**Work to complete:**
The result should be every line in the material below containing the string "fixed".

**Records to use:**
::::

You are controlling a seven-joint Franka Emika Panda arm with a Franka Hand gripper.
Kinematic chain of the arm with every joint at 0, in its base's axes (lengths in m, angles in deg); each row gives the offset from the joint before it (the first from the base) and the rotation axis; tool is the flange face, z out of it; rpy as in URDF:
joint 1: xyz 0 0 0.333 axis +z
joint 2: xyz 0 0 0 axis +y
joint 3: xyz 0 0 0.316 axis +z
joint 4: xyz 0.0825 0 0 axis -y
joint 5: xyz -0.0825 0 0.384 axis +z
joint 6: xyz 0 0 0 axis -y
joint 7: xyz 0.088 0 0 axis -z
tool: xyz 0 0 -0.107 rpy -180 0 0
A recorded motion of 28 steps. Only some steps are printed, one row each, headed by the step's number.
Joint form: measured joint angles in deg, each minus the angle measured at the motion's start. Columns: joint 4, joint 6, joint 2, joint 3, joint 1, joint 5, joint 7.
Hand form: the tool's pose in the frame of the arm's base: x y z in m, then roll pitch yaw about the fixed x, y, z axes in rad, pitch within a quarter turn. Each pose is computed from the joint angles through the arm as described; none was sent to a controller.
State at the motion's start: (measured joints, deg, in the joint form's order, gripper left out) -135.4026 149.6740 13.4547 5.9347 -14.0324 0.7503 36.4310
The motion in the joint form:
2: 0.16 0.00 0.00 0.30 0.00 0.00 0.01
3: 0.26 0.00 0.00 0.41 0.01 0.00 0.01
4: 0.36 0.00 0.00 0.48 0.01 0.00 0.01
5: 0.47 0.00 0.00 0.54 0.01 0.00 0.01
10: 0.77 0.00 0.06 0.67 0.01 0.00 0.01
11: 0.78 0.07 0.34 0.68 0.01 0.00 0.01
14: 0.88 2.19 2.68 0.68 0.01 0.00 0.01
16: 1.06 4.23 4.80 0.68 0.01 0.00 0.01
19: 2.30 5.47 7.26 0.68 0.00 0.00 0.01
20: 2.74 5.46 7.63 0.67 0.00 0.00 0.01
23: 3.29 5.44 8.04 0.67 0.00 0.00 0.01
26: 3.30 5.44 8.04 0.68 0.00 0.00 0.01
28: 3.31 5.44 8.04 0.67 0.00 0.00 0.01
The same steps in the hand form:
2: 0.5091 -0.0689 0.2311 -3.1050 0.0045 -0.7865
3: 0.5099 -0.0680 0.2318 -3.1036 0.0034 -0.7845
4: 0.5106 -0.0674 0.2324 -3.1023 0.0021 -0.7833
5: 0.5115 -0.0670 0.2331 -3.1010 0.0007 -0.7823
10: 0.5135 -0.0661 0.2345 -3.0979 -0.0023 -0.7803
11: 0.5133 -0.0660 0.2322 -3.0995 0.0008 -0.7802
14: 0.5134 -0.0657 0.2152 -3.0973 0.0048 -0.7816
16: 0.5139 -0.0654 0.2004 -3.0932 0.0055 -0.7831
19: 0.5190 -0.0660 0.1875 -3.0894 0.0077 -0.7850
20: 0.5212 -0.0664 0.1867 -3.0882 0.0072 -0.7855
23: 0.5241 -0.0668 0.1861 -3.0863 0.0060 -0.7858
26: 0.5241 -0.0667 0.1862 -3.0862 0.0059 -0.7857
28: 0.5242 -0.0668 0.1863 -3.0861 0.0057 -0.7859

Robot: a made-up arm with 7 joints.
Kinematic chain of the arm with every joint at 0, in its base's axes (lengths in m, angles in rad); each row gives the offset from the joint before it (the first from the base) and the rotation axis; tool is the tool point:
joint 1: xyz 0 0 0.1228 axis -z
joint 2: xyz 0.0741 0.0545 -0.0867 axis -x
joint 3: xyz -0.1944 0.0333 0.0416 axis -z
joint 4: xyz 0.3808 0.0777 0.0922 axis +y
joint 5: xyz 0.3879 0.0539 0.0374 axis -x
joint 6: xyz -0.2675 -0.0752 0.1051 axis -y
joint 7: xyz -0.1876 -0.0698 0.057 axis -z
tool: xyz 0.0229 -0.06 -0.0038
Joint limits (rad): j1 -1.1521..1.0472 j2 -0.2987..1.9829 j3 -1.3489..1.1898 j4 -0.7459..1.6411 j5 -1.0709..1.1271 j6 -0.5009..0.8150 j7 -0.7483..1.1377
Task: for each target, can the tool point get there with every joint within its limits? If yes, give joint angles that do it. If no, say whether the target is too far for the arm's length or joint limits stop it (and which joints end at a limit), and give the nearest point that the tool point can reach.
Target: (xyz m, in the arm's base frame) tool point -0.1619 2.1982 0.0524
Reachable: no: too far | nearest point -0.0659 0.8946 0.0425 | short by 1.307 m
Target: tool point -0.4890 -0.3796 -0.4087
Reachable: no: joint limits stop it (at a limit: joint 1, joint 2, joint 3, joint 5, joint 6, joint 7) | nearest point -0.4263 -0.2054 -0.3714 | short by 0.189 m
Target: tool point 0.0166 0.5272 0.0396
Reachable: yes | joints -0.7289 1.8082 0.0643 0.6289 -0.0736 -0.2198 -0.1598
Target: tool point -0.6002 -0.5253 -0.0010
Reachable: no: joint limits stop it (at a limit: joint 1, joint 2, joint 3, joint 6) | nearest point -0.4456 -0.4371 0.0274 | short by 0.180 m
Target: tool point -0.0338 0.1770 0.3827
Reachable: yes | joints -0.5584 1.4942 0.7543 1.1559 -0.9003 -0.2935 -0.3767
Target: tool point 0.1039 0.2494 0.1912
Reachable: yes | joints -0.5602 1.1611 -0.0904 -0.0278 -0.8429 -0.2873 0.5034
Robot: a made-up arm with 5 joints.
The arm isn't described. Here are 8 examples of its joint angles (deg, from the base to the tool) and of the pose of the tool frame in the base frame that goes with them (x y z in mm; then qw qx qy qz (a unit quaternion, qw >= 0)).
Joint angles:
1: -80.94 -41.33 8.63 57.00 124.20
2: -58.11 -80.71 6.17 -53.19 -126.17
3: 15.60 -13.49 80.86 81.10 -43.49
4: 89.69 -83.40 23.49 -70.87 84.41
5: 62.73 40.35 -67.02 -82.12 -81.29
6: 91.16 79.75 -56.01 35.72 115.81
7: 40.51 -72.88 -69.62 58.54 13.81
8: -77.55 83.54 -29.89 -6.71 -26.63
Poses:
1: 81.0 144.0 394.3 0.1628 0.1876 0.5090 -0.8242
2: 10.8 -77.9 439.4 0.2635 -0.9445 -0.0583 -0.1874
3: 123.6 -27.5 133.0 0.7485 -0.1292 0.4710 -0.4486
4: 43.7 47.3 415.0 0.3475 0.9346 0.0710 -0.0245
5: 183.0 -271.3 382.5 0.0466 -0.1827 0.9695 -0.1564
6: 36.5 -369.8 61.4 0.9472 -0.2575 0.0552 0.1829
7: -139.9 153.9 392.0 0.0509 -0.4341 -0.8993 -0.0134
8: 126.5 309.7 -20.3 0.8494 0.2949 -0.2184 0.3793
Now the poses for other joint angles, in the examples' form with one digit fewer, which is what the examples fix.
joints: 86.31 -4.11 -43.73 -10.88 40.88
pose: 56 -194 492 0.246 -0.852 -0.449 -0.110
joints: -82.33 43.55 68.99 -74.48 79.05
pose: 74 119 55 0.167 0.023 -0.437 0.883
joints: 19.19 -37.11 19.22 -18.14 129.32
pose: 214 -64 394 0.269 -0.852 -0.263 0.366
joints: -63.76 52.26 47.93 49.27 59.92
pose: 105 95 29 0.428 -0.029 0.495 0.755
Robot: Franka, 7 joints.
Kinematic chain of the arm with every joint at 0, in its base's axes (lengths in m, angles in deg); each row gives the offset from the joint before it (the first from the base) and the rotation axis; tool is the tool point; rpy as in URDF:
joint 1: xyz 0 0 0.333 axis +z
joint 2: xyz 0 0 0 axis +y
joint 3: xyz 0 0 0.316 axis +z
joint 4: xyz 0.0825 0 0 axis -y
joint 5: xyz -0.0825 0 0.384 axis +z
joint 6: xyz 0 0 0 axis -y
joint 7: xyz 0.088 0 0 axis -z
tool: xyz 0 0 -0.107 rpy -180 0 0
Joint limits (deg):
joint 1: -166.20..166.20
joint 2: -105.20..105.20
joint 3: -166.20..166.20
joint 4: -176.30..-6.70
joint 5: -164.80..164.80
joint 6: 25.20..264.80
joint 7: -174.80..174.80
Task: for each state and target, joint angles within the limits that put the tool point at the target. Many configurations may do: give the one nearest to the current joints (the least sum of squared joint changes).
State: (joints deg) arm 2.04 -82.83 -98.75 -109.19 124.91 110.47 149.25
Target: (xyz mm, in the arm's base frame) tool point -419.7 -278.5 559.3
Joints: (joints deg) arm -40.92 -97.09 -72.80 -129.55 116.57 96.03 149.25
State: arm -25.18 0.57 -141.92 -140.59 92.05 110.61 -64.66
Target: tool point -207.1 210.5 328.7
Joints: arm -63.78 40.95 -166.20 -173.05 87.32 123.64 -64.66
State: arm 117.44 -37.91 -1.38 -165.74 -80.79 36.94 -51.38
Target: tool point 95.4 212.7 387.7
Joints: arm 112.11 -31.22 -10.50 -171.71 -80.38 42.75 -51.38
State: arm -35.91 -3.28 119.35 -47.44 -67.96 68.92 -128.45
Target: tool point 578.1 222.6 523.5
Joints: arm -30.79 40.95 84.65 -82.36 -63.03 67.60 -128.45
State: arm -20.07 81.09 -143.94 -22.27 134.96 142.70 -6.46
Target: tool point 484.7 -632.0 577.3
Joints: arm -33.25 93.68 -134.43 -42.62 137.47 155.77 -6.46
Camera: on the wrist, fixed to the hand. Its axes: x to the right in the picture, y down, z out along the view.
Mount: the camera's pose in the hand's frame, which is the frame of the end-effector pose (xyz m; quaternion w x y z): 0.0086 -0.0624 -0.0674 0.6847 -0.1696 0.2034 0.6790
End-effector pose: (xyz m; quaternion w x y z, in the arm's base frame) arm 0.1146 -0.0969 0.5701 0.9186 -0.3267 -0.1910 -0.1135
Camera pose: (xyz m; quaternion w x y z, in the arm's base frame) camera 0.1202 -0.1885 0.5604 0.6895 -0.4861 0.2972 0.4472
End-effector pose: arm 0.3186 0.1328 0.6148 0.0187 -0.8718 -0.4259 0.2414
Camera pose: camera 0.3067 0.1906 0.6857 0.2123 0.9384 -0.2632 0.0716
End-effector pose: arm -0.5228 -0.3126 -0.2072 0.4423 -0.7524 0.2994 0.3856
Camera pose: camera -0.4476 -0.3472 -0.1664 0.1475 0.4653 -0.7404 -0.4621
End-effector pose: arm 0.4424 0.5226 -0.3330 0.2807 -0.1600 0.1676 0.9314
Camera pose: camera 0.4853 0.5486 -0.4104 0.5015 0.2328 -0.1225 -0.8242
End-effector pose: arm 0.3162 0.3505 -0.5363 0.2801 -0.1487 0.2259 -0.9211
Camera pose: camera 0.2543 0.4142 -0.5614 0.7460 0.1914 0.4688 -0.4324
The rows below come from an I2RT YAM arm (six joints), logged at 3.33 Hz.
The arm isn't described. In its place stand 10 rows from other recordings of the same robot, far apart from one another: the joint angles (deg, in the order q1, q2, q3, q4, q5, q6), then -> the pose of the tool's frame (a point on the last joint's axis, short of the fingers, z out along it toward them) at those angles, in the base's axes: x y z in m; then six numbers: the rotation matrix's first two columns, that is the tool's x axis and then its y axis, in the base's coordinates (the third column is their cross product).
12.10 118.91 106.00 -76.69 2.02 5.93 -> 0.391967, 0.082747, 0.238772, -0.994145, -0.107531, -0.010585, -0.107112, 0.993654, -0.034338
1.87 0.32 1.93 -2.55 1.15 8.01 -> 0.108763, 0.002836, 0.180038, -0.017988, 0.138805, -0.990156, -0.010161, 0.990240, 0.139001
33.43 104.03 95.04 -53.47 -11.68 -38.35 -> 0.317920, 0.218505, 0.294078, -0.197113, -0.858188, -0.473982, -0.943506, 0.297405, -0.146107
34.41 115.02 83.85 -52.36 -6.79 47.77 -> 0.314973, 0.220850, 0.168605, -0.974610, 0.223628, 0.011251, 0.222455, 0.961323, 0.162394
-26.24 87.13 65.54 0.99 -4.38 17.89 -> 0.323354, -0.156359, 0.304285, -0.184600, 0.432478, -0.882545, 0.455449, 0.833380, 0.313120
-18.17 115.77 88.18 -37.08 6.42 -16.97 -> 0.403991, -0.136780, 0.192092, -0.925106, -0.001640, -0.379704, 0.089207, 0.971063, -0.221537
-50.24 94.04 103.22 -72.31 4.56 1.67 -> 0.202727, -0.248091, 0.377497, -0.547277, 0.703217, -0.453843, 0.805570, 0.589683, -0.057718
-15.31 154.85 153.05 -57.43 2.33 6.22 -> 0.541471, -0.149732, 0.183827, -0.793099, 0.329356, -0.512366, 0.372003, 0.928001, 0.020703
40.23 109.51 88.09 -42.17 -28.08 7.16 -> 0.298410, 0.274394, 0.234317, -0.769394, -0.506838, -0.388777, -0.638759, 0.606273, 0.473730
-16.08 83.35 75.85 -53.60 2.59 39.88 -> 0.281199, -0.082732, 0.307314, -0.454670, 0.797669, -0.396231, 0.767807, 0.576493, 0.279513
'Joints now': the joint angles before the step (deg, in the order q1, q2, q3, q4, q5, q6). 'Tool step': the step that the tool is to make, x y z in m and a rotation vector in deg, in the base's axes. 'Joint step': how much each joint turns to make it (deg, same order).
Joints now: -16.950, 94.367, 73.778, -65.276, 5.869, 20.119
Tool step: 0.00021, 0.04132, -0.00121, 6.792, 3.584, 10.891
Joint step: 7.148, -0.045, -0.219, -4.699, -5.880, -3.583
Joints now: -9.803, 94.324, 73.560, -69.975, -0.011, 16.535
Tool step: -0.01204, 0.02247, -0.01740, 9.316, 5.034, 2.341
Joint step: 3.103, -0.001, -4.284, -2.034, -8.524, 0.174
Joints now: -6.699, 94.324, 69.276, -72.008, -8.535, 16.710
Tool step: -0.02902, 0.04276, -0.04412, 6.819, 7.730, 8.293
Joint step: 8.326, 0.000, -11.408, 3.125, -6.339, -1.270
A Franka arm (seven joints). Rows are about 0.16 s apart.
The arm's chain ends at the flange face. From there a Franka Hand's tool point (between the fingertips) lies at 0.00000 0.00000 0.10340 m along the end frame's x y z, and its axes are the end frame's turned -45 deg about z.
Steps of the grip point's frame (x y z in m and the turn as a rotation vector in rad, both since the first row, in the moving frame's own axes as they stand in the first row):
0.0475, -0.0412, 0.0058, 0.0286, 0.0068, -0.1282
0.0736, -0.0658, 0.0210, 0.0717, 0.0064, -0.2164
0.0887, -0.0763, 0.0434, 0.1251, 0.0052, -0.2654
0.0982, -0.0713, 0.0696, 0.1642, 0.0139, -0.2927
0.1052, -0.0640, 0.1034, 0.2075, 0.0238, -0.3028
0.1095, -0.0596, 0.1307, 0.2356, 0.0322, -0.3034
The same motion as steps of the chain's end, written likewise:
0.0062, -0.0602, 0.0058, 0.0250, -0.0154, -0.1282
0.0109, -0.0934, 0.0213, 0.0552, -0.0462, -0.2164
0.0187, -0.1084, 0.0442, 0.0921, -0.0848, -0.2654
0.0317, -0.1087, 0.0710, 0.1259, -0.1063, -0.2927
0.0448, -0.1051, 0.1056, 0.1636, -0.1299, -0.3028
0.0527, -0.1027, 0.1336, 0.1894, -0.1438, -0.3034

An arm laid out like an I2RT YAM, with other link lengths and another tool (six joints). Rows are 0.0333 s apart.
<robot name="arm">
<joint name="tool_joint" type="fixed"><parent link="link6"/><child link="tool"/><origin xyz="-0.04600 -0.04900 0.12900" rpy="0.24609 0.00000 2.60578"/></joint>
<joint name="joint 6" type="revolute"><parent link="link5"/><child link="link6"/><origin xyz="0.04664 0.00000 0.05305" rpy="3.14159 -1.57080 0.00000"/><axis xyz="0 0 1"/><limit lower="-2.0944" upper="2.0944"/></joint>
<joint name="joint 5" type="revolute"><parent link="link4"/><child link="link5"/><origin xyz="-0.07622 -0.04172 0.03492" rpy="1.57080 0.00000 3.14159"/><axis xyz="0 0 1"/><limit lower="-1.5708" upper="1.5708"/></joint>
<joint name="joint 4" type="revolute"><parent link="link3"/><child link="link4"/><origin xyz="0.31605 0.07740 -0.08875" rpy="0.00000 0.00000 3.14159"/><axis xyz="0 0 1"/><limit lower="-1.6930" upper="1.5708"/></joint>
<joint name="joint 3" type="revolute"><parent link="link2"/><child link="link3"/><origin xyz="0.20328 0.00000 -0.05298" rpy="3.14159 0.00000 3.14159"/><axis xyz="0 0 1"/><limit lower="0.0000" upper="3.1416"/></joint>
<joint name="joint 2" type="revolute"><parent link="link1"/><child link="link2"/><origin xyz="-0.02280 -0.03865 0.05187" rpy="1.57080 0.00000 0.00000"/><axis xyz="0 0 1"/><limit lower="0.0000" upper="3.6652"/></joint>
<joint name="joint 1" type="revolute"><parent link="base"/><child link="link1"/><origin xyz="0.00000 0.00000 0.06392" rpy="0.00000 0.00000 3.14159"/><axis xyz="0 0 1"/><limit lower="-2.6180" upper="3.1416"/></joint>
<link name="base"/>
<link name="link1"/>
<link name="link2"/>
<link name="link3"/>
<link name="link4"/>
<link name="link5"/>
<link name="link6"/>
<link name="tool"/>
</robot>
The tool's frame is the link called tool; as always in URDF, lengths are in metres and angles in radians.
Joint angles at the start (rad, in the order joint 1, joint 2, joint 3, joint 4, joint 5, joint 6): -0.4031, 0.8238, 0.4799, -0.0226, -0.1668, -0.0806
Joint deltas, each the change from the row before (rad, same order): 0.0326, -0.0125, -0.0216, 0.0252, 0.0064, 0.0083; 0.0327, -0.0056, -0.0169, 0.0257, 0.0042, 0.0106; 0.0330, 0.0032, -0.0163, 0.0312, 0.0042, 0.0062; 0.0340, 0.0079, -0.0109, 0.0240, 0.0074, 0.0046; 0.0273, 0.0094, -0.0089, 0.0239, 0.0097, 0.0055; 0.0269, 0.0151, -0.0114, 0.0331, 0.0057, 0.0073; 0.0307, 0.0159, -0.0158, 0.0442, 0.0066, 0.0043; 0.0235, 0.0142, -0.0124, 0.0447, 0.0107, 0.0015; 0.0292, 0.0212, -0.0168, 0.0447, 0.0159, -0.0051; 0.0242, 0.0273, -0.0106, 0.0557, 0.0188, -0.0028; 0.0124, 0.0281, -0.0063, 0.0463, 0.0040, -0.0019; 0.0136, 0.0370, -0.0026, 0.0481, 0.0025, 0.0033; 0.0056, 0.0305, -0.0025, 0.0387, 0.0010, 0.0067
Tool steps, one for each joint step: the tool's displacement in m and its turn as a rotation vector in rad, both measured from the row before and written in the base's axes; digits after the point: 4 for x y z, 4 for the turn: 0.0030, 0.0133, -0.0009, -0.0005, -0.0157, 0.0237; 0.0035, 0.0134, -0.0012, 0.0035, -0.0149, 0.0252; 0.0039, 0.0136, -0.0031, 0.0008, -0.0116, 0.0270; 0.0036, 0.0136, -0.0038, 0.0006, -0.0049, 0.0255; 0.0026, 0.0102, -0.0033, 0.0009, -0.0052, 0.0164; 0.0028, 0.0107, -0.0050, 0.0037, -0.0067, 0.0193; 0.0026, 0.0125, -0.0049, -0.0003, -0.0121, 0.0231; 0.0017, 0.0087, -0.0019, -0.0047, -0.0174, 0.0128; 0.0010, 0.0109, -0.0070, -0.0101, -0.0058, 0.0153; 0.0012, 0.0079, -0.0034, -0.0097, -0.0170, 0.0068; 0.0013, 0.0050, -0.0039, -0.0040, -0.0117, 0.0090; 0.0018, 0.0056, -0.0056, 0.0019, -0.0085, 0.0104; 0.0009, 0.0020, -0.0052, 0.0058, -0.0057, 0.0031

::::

**The answer:**
Hand form: the tool's pose in the frame of the arm's base: x y z in m, then roll pitch yaw about the fixed x, y, z axes in rad, pitch within a quarter turn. Each pose is computed from the joint angles through the arm as described; none was sent to a controller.
Camera: on the wrist, fixed to the hand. Its axes: x to the right in the picture, y down, z out along the view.
<joint name="tool_joint" type="fixed"><parent link="link6"/><child link="tool"/><origin xyz="-0.04600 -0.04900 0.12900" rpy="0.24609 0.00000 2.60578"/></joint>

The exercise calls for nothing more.